ペンギンドクターより
その2
読書について、少し述べます。
先日、トマ・ピケティ著『21世紀の資本』を読了しました。原文は2013年に刊行され、邦訳は2014年12月8日第1刷、12月22日第4刷とみすず書房から大量に増刷されたベストセラーでした。私も2015年に池袋ジュンク堂にて購入しましたが、エスカレーターを降りたすぐ前に100冊前後平積みになっていました。注など100ページを除いた本文だけでも600ページ余りあり、とても気楽に読める本ではありません。一時上の娘の前夫が貸してくれというので貸しましたが、当然未読のまま回収しました。本が戻って来てからも私は読む気にならずしばらく放置していました。4ヶ月ほど前に思い立ってようやく読み始めたのです。どういうやり方で読んだかというと、実は検診の仕事の合間に読んだのです。
検診の仕事は、9時から1時間程度は次から次へと診察で忙しいのですが、その後パラパラと受診者がみえるぐらいで、暇になります。私の場合、朝早く来て数日間の上部消化管のレントゲン写真の読影がありますが、検診そのものは10時以降2時間近く診察室でひとりになる時間があります。コロナ以前はこの2時間ですべての内視鏡の結果説明をしていました。ところが、コロナ発生以降、原則的に結果説明は省略となりました。他の医師はともかく、私は昔は胃がんの専門家でしたから、胃の内視鏡結果説明では胃における「ピロリ菌」の意味など熱心に説明していました。
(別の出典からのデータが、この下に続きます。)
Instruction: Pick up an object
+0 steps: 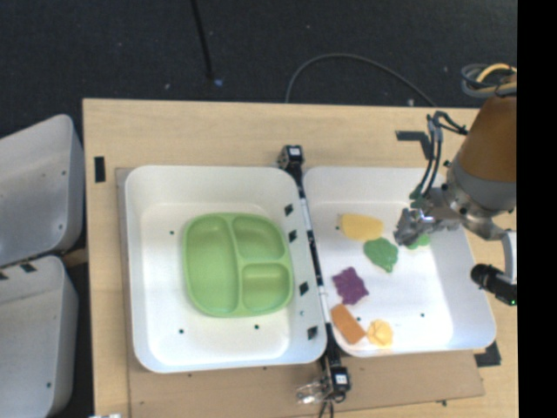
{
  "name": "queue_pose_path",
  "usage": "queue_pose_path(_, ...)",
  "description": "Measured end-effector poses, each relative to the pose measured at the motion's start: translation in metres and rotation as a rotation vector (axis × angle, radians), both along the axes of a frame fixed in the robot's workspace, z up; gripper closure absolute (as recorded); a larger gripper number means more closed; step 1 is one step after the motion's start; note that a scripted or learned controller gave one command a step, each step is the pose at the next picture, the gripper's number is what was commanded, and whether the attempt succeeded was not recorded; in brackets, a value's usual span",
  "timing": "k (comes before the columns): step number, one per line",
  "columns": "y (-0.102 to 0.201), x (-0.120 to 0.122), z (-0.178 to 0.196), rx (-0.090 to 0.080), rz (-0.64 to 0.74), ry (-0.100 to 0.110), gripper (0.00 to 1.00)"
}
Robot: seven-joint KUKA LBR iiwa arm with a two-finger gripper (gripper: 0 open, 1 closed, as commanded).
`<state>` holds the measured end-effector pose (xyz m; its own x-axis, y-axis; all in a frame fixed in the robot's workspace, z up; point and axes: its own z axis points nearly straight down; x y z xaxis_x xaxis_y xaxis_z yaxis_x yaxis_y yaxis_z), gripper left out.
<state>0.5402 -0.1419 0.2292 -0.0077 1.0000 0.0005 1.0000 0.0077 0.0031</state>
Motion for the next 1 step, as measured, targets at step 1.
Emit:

今はどうしてもと希望する受診者がいるくらいであり、私はこの診察のあいまの時間を、分厚い読みにくい硬い本の読書に充てることにしたのです。ボーボワール『老い』とかアントニオ・ネグリ、マイケル・ハート『<帝国>』、デヴィッド・ハーヴェイ『経済的理性の狂気』などはこうしたやり方で読みました。分厚い本なので寝転がって読むことはできず、椅子に座って背を伸ばしている仕事のあいまが最もこういう本に適していたのです。難しい本なので、理解できないところも多いのですが、とにかく進む、わからないことは無視して数ページだけでも字面を追って、折り込みを入れていく、中断箇所にしおりを入れて目印はつけておく。自宅で読むことはしない。検診のあいまだけがこの本の読書時間と決めていました。
さて、ピケティ『21世紀の資本』です。ピケティは1971年フランス生まれ。パリ経済学校経済学教授、社会科学高等研究院(EHESS)教授です。裏表紙の本分より抜粋したコピー(広告文)を記します。
「本書の答えは、これまでの研究者が使えたものよりもはるかに広範な、長期的で比較可能なデータに基づいた答えとなっている…格差の根底にある仕組みについて、もっと深い理解を与えてくれるような、新しい理論的な枠組みに基づいたものである」
「1970年代以来、所得格差は富裕国で大幅に増大した。特にこれは米国に顕著だった。米国では、2000年代における所得の集中は、1910年代の水準に戻ってしまった――それどころか、少し上回るほどになっている」
「私の理論における格差拡大の主要な力は、市場の不完全性とは何ら関係ない…その正反対だ。資本市場が完全になればなるほど、資本収益率rが経済成長率gを上回る可能性も高まる」
「格差の問題を経済分析の核心に戻して、19世紀に提起された問題を考え始める時期はとうに来ているのだ」(本文より)
これだけではわかりにくいと思います。人類が平等に近かったのは第一次・第二次世界大戦の直後ぐらいであって、その後富の格差は米国のみならずヨーロッパ・アジアすべての地域で拡大してきている。それを是正するには資本税、つまり富裕層が所有している資本に累進課税をかけるしかないとピケティは述べています。
ピケティはそのことを述べるために母国フランス(フランス革命によって1800年前後からフランスでは税の徴収記録が整備されて残っているようです)の過去のデータを詳細に検討しています。また可能な限り他の国(実際は記録がないことが多い)のデータも収集しています。この本が日本でこの種の本としては異例のベストセラーになるだけの説得力があります。
あの佐藤優ももちろん読んでいて、ピケティと佐藤優の対談の本もあります。今日はこのへんにしておきます。これから競馬の有馬記念を女房と見ますので。